For women in uniform, the war in Iraq poses a very specific danger: getting sexually assaulted by a fellow soldier or commander.
For Suzanne Swift, it was a commanding officer who committed the rape — one reason the young Army specialist from Oregon decided not to redeploy to Iraq with the 66th Military Police in 2006.
Swift’s story made national headlines, but she is far from alone. In the Iraqi war theater today, one out of seven troops are female. It’s estimated that one in three of them will experience some form of sexual abuse in the military, making the number of rapes reported last year across all the services — 1,400 — low.
Those are just a few of the statistics to come out of an Oct. 2 forum held in Seattle on “Women & the War in Iraq.” The event included the debut of a short Seattle-made documentary, “Female Faces of War,” and a panel of women speakers including Stacy Bannerman, author of When the War Came Home, and Sara Rich, mother of Suzanne Swift, whose court-martial has put the soldier behind bars until January 2009.
For a woman in the military, “It is common to be one of three things,” Rich told the audience at the Seattle Art Museum. “You sleep around, you’re mean, or you’re a lesbian.
“I think that was really hard for Suzanne being 19, being in Iraq,” Rich said.
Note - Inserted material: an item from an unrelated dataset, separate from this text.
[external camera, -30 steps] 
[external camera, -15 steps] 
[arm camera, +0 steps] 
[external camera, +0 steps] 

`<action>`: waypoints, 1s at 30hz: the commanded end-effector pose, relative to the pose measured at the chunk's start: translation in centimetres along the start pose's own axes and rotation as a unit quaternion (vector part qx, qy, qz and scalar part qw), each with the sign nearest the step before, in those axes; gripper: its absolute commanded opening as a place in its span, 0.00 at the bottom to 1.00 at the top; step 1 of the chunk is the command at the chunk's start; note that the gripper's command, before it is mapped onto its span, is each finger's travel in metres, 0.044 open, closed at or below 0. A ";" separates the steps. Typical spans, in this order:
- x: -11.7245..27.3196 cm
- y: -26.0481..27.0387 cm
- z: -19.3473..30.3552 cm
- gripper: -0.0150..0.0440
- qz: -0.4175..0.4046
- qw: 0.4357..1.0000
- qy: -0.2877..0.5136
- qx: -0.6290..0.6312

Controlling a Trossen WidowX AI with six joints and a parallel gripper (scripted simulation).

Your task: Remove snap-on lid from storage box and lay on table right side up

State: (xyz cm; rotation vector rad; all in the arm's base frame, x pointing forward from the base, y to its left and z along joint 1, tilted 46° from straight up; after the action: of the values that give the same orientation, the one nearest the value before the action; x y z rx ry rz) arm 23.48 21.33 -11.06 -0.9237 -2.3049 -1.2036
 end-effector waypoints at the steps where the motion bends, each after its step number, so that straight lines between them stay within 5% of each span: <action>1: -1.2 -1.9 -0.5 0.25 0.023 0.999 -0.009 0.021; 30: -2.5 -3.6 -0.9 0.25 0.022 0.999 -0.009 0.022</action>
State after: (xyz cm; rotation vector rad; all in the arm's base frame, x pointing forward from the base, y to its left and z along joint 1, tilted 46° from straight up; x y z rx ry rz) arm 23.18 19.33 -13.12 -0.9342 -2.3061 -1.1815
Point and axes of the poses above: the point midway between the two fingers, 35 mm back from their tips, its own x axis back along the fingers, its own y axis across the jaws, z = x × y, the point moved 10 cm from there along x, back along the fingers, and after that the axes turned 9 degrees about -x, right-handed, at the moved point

The other was “being stalked and always, everywhere you turn, there’s somebody that’s… trying to get in your pants.”
Smith still hasn’t told the full story of what happened to her, but the fact that she was raped by a commander illustrates a problem pointed out by the panelists: Despite the U.S. military’s stated policy of zero tolerance, commanders control the situation and take little or no action on nearly 70 percent of the rape cases reported to them, Rich said.
“They’re slapped on the wrist,” she said of the perpetrators, and “moved to a different unit to rape again.”
Of the cases that do make it to trial – a rare occurrence, says veterans advocate Susan Avila-Smith, one of three interview subjects in the film “Female Faces of War” – less than 3 percent will result in a guilty verdict. “If you’ve got 1,400 rapes [in a year],” she says, “you’re looking at maybe one or two people doing some time.”
Avila-Smith was sexually assaulted at Fort Hood, Texas, while serving in the Army between 1991 and 1995. When she got out, she joined a women’s support group for military sexual trauma, or MST, at the Seattle veterans hospital and later founded Women Organizing Women, which she currently runs out of her home in Enumclaw.
The organization originally provided support to female veterans who had suffered MST, but Avila-Smith quickly shifted her efforts to helping such women get MST-related benefits that the Veterans Administration owes them regardless of whether they received an honorable discharge or not.
Most VA clerks don’t know about the benefits, she says, or, as sufferers of post-tramatic stress disorder — which is common to both combat and sexual trauma — the victims have a rough time filling out the VA paperwork to get them.
“How do you know where to go when the first person [at the VA] says you can’t get compensation for having sex in the military?” Avila-Smith says. “If they’ve got PTSD, they go away and never come back.”
She had one case, she says, in which a woman had waited 17 years before getting the benefits she was owed – a long and debilitating limbo for a woman whose military career, or ability to work at all, typically ends with the rape.
“Often for women, their military sexual trauma is a career-ending experience,” said panelist Tracy Simpson, a psychologist and co-director of the Women’s Trauma and Recovery Center in Seattle. “What we see in women in the clinic is that their trust in themselves has been very, very damaged.”
MST, she said, “is one of the number-one problems facing women returning from Iraq.”
Others include higher rates of domestic violence among returning women veterans and, for the wives and mothers who stayed at home, higher rates of domestic violence, divorce and suicide among veterans of both genders, which the panelists blamed, in part, on the Army increasing deployments from 12 to 18 months.
“They were never prepared for 18-month deployments,” said Alfie Alvardo-Ramos, deputy director of the Washington State Department of Veterans Affairs. “That right there has wreaked a lot of havoc on the family unit.”
The toll on Iraqi women is much higher: According to the film, which was produced by Kiya Bodding and Moni T. Law of the King County Washington Women Lawyers, sponsor of the film and the forum, Iraqi families do not take back victims of rape, and Shiite wives of Sunni men are often threatened with death and have to flee across the border with their children.
Americans at home don’t hear or see more about these tragedies because “anything that’s seen as not supportive of the troops the media is not willing touch,” Bannerman said.
And, Rich said, because the media may not be able to get women like her daughter Suzanne, who Rich said was treated like a traitor, to open up.
“It’s really an ugly side of our nation, particularly with Suzanne and command rape,” Rich said. “Suzanne would rather eat glass than talk about what happened to her.”